■ **Problem requirements**:
Find the string "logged" in the listing below and return each line it appears in.
________________________
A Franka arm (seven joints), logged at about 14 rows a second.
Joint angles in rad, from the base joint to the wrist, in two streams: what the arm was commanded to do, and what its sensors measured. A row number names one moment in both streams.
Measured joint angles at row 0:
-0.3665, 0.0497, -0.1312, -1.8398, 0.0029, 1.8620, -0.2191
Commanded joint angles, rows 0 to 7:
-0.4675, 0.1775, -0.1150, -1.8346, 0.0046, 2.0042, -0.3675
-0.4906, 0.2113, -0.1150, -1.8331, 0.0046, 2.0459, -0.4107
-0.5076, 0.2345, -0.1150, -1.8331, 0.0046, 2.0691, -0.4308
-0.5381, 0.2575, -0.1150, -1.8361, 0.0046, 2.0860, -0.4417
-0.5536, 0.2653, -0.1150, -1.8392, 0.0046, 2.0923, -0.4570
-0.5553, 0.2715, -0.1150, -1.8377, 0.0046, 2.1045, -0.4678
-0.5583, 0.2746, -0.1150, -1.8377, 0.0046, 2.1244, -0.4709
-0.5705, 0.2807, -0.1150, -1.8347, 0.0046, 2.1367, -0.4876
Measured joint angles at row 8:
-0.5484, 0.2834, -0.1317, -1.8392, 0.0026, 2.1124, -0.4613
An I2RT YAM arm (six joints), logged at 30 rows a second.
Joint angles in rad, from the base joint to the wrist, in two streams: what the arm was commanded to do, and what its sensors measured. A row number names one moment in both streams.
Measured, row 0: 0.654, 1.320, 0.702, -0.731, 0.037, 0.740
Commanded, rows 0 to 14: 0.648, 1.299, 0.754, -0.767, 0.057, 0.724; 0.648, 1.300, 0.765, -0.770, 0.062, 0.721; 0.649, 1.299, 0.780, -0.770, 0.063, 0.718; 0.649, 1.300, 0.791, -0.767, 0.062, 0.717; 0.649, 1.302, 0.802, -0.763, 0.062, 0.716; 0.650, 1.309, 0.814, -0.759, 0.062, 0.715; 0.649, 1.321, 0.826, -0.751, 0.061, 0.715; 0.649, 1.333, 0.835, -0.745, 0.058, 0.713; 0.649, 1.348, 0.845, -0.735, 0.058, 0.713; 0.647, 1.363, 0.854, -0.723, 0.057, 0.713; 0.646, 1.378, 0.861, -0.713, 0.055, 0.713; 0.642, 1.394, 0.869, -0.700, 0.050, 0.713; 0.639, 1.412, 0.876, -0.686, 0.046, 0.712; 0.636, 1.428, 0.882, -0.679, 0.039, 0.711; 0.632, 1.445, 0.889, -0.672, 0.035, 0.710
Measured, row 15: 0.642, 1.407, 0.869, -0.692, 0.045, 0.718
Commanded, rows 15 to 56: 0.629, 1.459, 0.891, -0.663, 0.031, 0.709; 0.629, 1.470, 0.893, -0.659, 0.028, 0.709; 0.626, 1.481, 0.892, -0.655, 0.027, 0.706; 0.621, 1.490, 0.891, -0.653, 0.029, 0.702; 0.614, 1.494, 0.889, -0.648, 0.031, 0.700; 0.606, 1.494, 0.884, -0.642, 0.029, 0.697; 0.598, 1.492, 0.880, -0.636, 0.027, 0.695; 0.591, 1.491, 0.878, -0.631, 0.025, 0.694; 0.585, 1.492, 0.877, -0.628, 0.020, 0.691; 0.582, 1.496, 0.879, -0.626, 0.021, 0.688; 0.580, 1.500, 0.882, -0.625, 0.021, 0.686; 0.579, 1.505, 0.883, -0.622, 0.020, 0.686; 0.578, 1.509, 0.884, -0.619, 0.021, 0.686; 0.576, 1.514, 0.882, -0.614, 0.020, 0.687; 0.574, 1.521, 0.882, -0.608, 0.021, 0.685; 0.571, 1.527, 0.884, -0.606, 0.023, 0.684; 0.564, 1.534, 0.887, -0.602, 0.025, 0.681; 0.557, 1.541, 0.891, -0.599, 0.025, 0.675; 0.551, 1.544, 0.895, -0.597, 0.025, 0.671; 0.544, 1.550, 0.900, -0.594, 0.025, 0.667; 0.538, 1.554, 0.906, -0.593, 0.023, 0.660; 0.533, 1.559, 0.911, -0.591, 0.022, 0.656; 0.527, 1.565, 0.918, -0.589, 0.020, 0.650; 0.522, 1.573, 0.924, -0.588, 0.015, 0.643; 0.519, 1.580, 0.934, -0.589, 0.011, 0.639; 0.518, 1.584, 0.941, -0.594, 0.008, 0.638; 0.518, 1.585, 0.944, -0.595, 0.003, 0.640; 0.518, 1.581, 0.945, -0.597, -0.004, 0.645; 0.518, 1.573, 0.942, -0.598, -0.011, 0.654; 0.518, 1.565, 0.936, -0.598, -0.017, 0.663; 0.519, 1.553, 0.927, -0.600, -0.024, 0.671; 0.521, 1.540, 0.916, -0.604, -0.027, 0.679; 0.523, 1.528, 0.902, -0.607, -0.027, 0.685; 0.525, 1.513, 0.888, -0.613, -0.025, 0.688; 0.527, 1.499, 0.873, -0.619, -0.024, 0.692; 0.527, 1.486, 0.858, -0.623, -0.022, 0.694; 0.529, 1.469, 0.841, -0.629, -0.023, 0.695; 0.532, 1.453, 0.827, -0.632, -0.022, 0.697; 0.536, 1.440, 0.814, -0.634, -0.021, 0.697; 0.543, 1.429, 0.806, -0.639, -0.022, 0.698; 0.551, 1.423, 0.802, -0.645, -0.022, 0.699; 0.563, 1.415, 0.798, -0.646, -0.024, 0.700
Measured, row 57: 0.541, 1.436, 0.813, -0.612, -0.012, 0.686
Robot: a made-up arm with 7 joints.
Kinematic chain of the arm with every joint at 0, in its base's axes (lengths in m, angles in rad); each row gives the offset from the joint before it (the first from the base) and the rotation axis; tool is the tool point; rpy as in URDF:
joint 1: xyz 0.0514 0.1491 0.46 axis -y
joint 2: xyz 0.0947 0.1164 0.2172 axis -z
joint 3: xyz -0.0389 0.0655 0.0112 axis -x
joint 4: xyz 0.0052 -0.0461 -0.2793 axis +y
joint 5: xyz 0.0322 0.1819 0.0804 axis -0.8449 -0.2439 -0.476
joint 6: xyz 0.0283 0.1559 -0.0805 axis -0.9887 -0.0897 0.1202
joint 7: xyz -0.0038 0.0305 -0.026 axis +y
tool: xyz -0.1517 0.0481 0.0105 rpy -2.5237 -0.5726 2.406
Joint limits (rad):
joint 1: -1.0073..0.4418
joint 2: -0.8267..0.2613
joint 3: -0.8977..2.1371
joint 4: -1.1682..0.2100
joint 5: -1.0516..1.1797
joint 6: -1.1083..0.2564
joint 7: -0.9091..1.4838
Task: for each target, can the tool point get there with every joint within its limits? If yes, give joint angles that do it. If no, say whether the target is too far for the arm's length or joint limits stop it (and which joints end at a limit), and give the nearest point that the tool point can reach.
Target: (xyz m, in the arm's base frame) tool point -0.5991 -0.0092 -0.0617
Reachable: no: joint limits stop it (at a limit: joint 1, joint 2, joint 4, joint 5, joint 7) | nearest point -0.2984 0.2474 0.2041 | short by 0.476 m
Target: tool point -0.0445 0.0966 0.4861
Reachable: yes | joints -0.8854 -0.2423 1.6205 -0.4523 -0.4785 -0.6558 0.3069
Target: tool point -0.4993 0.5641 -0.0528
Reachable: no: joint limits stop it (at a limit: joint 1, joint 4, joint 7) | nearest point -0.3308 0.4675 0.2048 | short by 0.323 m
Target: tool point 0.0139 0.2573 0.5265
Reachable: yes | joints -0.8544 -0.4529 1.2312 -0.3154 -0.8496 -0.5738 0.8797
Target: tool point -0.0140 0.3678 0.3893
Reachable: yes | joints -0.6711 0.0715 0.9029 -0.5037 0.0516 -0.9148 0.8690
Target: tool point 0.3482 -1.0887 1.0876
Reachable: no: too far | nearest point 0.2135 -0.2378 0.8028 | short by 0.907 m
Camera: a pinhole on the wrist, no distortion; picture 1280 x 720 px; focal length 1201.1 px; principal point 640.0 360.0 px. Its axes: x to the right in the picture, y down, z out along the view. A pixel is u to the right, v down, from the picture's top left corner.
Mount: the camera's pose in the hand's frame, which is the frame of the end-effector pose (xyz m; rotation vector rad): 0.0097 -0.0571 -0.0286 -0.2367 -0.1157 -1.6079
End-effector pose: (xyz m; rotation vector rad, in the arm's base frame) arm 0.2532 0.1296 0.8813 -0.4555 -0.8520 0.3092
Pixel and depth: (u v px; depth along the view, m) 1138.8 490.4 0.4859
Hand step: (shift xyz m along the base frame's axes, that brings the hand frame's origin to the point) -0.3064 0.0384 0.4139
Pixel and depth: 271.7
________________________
■ **Answer for this exercise**:
A Franka arm (seven joints), logged at about 14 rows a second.
An I2RT YAM arm (six joints), logged at 30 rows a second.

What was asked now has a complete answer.